Exercise. Let $R,S$ and $T$ be equivalence relations on $A$ and suppose that $R\subset S\subset T$. Prove that $(S/R) \circ (T/R)$ is an equivalence relation on $A/R$. Note that $S/R=\{([x]_R,[y]_R) :(x,y) \in S\}$.
This is my work that I have done.
$$\begin{array}{crl} ([x]_R,[y]_R)\in (S/R)\circ (T/R) &\Rightarrow &\exists_z (x,z)\in(T/R) \wedge(z,y)\in (S/R) \\ &\Rightarrow &\ (x,z) \in T \wedge (z,y) \in S \\ &\Rightarrow&\ (x,y) \in S \circ T\\ &\Rightarrow&\ (x,y) \in A x A\\ &\Rightarrow & ([x]_R,[y]_R) \in A/R. \end{array}$$
I appreciate your contributions with the definitions used.
What you did is wrong: you picked a pair of elements in an equivalence relation (in this case, the composition of two equivalence relations) and concluded that that pair belongs to the set where those equivalence relations are defined.
Let me explain that without quotient sets so that you see more easily the source of your confusion.

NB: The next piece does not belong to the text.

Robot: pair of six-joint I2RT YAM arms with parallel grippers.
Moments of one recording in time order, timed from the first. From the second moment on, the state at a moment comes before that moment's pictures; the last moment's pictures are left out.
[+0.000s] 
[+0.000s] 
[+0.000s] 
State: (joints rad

It's like you have two equivalence relations $T,S$ on the set $A$, and try to prove that the composition of those is still a subset of $A$: it isn't, it's a subset of $A^2$; moreover, it's an equivalence relation on $A$.
And in the end you don't even try to prove the main thing.
So let me try to prove the desired result following that line of though.
Suppose $S$ and $R$ are equivalence relations on $A$ with $R \subseteq S$, and let us prove that $S/R \subseteq (A/R)^2$. $$ ([x]_R, [y]_R) \in S/R \Longrightarrow (x,y) \in S \subseteq A^2 \Longrightarrow ([x]_R,[y]_R) \in (A/R)^2. $$ So $S/R$ is a binary relation on $A/R$.
Now we still have to prove that $S/R$ is a reflexive, symmetric and transitive.
To see that it is reflexive, let $[x]_R \in A/R$; it follows that $x \in A$, and since $S$ is reflexive on $A$, we get $(x,x) \in S$, whence $([x]_R, [x]_R) \in S/R$.
Now, let $([x]_R,[y]_R) \in S/R$. It follows that $(x,y) \in S$ and since $S$ is symmetric, $(y,x) \in S$, whence $([y]_R,[x]_R) \in S/R$. Thus $S/R$ is symmetric.
Can you now prove that $S/R$ is transitive, and therefore an equivalence relation?
(Notice that I used several times the definition of $S/R$ that you provided.)
Now, what happens with $S$, happens just the same with $T$, since $R \subseteq T$ too.
So we have $S/R$ and $T/R$ as two equivalence relations on $A/R$, and since $S \subseteq T$, we have $(S/R) \subseteq (T/R)$, yielding $(S/R) \circ (T/R) = T/R$.
Check this last equality, verifying a double inclusion:
if $([x]_R,[z]_R) \in (S/R) \circ (T/R)$, with $[y]_R \in A/R$ such that $([x]_R, [y]_R) \in S/R$ and $([y]_R, [z]_R) \in T/R$, then from $S/R \subseteq T/R$, we get $$([x]_R, [y]_R),\; ([y]_R, [z]_R) \in T/R,$$ whence $([x]_R,[z]_R) \in T/R$, by transitivity.
Conversely, given $([x]_R,[y]_R) \in T/R$, since $S/R$ is transitive, $([x]_R, [x]_R) \in S/R$, and so $([x]_R,[y]_R) \in (S/R) \circ (T/R)$.